Reflections on the impact of lack of social interaction due to school closures
By Dr Francesca Sawer
How does lack of social interaction from not going to school affect children’s mental health?
Clinically we are seeing increasing reports of anxiety in children as a result of the pandemic, which includes children presenting with lots of different worries and also being more scared to go outside. This reduces opportunities to be social and in some situations may make children fearful of interacting with others. Younger children are also missing out on the typical social opportunities to develop their social interaction skills.
Social interaction, for many children, is a protective factor and something which supports positive well-being, so many children are both managing the stress of all the changes in their life as a result of lockdown and school closures, in addition to loosing their coping strategies.

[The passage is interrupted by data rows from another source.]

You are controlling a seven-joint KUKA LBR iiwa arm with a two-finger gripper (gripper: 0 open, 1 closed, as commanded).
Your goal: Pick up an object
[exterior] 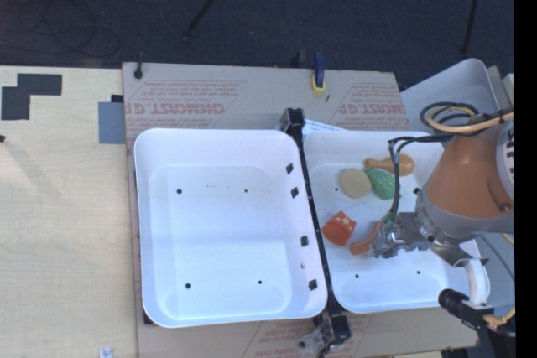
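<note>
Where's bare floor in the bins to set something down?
Left bin: its whole floor is bare, up to the divider. Right bin: a bare strip along the near wall, below the red block. Crowded mid-bin: beige piece, green piece, claw.

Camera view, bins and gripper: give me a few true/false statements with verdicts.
1. All the loose objects lie in the right bin. True.
2. The orange block sits in the left bin. False: it is in the right bin, near the divider.
3. The gripper is over the right bin. True.
4. The tan round object touches the orange block. False: they lie apart.
5. The green object lies beside the tan round object. True.
</note>
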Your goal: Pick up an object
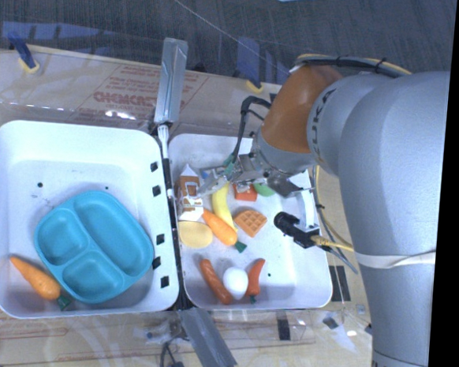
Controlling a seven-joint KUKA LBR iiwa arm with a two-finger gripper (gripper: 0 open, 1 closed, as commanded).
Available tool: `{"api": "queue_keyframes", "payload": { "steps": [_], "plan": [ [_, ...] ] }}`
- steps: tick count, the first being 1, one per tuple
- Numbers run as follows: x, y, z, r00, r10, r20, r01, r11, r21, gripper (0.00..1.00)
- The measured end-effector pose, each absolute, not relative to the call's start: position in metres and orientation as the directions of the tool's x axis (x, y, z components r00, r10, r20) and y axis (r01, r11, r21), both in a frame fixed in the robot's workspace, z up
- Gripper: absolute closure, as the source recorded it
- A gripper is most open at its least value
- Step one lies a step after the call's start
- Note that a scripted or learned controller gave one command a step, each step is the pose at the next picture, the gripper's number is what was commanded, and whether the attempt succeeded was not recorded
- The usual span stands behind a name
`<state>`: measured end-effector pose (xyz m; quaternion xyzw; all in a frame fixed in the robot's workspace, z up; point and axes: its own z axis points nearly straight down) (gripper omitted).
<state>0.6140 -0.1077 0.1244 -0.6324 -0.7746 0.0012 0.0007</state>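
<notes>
My gripper [230, 172] hangs low over the back of the right bin [317, 282], below the arm's orange band. Just under it lie a yellow banana [221, 203], a small red block [245, 193] and a green piece [263, 189]. Left of the banana stands a small brown and white box [189, 193]. Nearer the front are an orange carrot [220, 228], a waffle [250, 221], a pale potato [195, 235], a white egg [235, 280], a red chili [255, 276] and a reddish sausage [213, 282]. I see nothing held in the gripper.
The left bin [27, 147] holds a blue divided plate [94, 245] and another carrot [36, 277] at its front left corner. A black fitting [293, 227] on a cable hangs over the right bin's right side. A grey divider bar [170, 87] runs between the bins.
</notes>
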Motion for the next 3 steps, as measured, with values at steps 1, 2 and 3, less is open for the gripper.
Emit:
{"api": "queue_keyframes", "payload": {
  "steps": [1,2,3],
  "plan": [
    [0.600,-0.130,0.117,-0.282,0.959,0.002,0.959,0.282,-0.003,0.00],
    [0.587,-0.121,0.109,-0.513,0.857,-0.040,0.857,0.515,0.027,0.00],
    [0.586,-0.116,0.118,-0.523,0.852,-0.028,0.852,0.523,0.020,1.00]
  ]
}}
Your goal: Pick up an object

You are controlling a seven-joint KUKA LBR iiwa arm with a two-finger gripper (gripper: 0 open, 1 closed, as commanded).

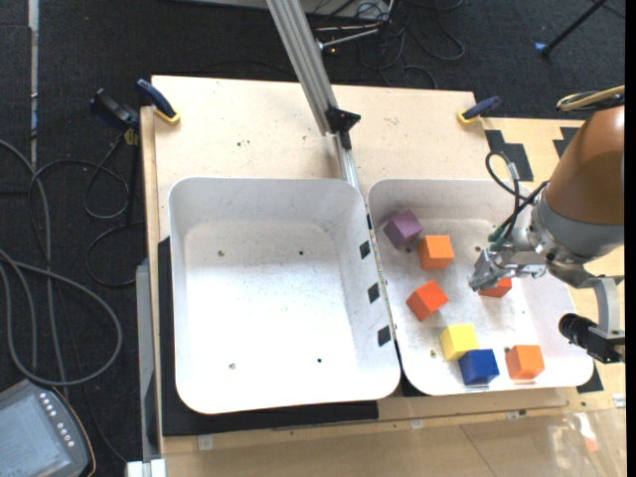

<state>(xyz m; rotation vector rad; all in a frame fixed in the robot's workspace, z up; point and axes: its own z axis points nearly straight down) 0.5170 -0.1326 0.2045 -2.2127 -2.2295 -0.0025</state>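
Observation:
My gripper [491, 272] hangs low over the right bin [556, 378], near its right side. A small red block [496, 288] peeks out directly beneath the gripper, partly hidden by it. Other blocks lie loose in the same bin. A purple block [402, 229] and an orange block [435, 251] are at the upper left. An orange-red block [427, 299] sits in the middle. A yellow block [457, 341], a blue block [478, 366] and another orange block [524, 362] line the front edge.
The left bin [189, 266] sits beside the right one, and their walls meet at the middle. A slanted metal pole [303, 53] rises from the back of the bench. Clamps [159, 102] hold the board's far corners.

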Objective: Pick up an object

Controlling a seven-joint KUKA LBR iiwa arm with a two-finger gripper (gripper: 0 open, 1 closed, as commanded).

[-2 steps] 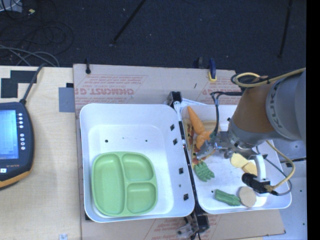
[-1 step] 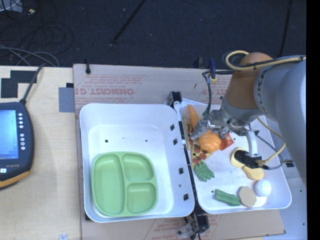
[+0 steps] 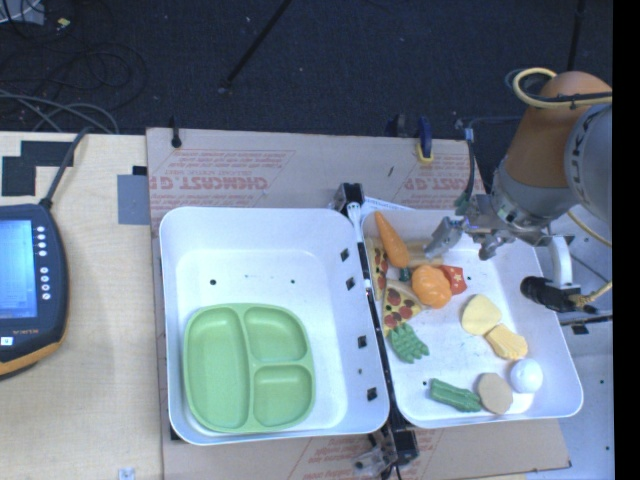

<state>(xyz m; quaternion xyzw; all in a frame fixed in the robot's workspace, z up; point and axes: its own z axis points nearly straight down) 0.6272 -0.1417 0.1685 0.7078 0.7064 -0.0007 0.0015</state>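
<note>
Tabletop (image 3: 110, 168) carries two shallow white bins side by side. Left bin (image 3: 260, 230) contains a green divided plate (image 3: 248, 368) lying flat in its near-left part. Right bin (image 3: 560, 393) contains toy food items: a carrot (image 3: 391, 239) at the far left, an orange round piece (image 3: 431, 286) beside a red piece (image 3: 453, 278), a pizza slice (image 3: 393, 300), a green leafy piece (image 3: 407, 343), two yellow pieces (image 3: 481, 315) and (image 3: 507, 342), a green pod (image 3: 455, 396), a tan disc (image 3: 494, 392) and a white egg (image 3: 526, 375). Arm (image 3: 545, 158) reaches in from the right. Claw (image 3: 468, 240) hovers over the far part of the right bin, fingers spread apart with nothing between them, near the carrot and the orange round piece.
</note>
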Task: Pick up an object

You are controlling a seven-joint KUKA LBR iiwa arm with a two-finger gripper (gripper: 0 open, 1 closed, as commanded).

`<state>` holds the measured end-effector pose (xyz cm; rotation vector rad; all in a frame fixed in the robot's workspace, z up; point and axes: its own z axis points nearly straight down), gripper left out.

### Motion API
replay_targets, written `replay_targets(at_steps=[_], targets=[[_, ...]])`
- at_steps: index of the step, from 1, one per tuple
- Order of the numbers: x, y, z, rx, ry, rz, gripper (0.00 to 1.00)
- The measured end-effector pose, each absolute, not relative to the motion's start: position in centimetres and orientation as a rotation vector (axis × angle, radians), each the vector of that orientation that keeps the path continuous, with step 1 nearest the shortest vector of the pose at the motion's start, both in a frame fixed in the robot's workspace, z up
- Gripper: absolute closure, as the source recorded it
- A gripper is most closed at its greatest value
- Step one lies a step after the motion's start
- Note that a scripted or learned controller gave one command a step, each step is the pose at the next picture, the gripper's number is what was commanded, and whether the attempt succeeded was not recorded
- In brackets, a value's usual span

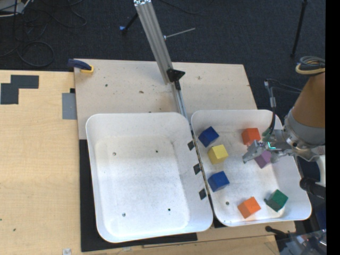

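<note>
The right bin holds several small blocks. My gripper reaches in from the right and is low over the bin's right half. A purple block lies right at its tip, partly covered by it. An orange cube sits just behind the gripper. To the left are a blue cube, a yellow cube and a second blue cube. Near the front edge lie another orange cube and a green cube.
The left bin stands beside the right one, with black clips along the shared wall. A slanted aluminium post rises behind the bins. The arm's body looms over the right bin's right edge.
</note>
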<state>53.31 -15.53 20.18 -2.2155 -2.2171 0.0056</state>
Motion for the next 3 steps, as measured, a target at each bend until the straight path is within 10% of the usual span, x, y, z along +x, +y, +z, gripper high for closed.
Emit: replay_targets(at_steps=[3], targets=[[54.0,-16.3,9.9,-2.217,-2.216,0.006,0.0]])
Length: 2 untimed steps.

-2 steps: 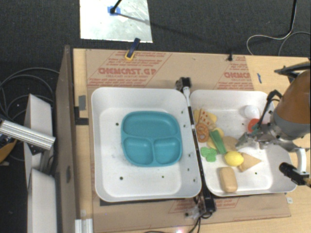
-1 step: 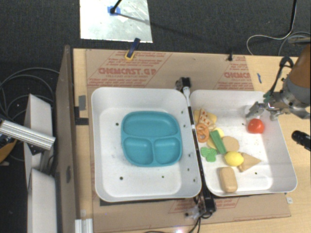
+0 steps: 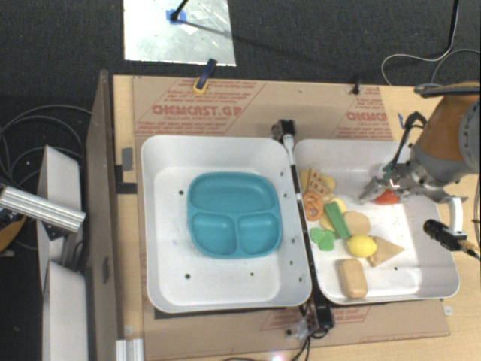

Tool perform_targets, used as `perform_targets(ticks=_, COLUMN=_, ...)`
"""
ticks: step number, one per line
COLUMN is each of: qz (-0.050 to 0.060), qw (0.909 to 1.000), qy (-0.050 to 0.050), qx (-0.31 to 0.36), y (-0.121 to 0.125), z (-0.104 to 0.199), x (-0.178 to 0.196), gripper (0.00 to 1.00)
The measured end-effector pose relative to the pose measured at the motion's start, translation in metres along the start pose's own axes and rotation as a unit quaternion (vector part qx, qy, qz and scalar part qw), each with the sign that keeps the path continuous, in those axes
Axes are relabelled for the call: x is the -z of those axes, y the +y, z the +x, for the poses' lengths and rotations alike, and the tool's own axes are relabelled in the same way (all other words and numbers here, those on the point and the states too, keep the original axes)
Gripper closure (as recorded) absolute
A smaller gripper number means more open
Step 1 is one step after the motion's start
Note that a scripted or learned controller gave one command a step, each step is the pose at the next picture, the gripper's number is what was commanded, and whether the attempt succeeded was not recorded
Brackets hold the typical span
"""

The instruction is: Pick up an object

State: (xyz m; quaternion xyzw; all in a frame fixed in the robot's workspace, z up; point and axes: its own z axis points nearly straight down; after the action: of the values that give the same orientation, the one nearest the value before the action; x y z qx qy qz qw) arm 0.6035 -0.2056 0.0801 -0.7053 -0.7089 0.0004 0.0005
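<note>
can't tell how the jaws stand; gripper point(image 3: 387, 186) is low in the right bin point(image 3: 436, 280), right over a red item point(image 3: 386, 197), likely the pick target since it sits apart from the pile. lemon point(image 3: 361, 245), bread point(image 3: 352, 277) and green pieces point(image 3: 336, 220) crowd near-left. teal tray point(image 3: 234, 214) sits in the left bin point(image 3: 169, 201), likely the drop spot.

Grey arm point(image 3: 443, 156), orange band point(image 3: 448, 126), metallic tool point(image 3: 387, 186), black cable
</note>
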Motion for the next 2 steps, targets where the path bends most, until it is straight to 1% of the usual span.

CoSpace which is a study run by the University of Oxford in partnership with University College London and University of Leicester found that even after lockdown restrictions were eased in the summer, parents reported that up to 82-89% of secondary school age children were not having any in person contact with friends.
We also know that there has been an increase in children communicating via social media and gaming. In some ways this can allow children to communicate with more people and is useful for facilitating social interactions, however the quality of interactions is likely to have changed.
Children that struggled with social interaction or anxiety before lockdown may have initially benefited from reduced social interaction, however we know that this can then have an impact later on when they need to return to school and is likely to result in later anxiety and at worse, possible school refusal.
What can parents do to support their children and improve their social interaction?
I think it’s important that we do not forget how much parents are managing at this time, so getting through each day is still a big achievement. We can start by focusing on the basics and encouraging as many healthy habits as possible, which will in turn promote children’s wellbeing. This might include setting boundaries around using devices and gaming in order to encourage good sleep opportunities. Parents can support regular bed and wake time and encourage some form of exercise each day.
The evidence is suggesting that teenagers in particular are preferring interaction via social media and gaming during this time, however this is unlikely to be meeting all the benefits that we get from typical social interaction, so communication via the phone or video should be encouraged where possible. Children learn from those around them, so parents should can be modelling healthy interactions too. They should let their children see them picking up the phone to talk with friends and encourage family conversations, however small. They should try to directly talk with children rather than texting them to come for dinner.
Social interaction within the family shouldn’t be overlooked. For example games nights as a family which encourage turn taking and reinforce the importance of shared interaction.
Other little things could include sending their teenagers to the shops so that they at least have an interaction with the shop assistants.
With younger children parents should try to resist screens and TV and promote exploratory play and turn taking. When TV is used this should be sensory and communication focused.